ACTION ITEM
Every line from the line containing "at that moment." through the final line of the data is to be printed exactly; no other line is to appear.

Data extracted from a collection

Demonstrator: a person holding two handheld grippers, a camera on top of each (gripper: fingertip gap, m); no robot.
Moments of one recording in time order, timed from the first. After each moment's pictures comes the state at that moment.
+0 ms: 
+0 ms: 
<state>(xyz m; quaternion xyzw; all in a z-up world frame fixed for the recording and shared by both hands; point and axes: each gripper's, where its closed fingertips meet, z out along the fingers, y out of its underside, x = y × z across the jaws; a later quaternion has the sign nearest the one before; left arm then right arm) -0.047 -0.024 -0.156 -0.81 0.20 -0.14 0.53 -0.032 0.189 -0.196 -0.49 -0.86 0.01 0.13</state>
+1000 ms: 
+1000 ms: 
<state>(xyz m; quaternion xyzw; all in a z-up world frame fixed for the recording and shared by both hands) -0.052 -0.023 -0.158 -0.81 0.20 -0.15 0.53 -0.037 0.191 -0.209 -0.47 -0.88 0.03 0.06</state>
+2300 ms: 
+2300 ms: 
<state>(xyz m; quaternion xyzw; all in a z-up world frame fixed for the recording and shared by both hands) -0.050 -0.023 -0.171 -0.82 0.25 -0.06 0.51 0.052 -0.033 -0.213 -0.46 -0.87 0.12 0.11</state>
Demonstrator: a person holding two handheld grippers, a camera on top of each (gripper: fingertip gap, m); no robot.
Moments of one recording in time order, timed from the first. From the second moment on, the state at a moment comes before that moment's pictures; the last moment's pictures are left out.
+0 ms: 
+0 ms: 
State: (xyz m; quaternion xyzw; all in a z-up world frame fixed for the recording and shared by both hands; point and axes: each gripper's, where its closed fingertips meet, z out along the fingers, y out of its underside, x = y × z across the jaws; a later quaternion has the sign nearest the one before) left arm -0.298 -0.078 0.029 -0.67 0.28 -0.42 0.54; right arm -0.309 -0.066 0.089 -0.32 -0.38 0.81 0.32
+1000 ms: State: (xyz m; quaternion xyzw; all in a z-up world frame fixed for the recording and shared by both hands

EXERCISE RESULT
Moments of one recording in time order, timed from the first. After each moment's pictures comes the state at that moment.
+0 ms: 
+0 ms: 
<state>(xyz m; quaternion xyzw; all in a z-up world frame fixed for the recording and shared by both hands; point and axes: each gripper's, where its closed fingertips meet, z out along the fingers, y out of its underside, x = y × z across the jaws; a later quaternion has the sign nearest the one before; left arm then right arm) -0.047 -0.024 -0.156 -0.81 0.20 -0.14 0.53 -0.032 0.189 -0.196 -0.49 -0.86 0.01 0.13</state>
+1000 ms: 
+1000 ms: 
<state>(xyz m; quaternion xyzw; all in a z-up world frame fixed for the recording and shared by both hands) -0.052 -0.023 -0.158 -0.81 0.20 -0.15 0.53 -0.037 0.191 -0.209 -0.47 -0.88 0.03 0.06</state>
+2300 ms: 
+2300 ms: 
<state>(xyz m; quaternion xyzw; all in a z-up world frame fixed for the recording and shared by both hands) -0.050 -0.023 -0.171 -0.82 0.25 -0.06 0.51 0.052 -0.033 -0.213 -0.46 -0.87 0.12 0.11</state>
Demonstrator: a person holding two handheld grippers, a camera on top of each (gripper: fingertip gap, m); no robot.
Moments of one recording in time order, timed from the first. From the second moment on, the state at a moment comes before that moment's pictures; the last moment's pictures are left out.
+0 ms: 
+0 ms: 
State: (xyz m; quaternion xyzw; all in a z-up world frame fixed for the recording and shared by both hands; point and axes: each gripper's, where its closed fingertips meet, z out along the fingers, y out of its underside, x = y × z across the jaws; a later quaternion has the sign nearest the one before) left arm -0.298 -0.078 0.029 -0.67 0.28 -0.42 0.54; right arm -0.309 -0.066 0.089 -0.32 -0.38 0.81 0.32
+1000 ms: State: (xyz m; quaternion xyzw; all in a z-up world frame fixed for the recording and shared by both hands

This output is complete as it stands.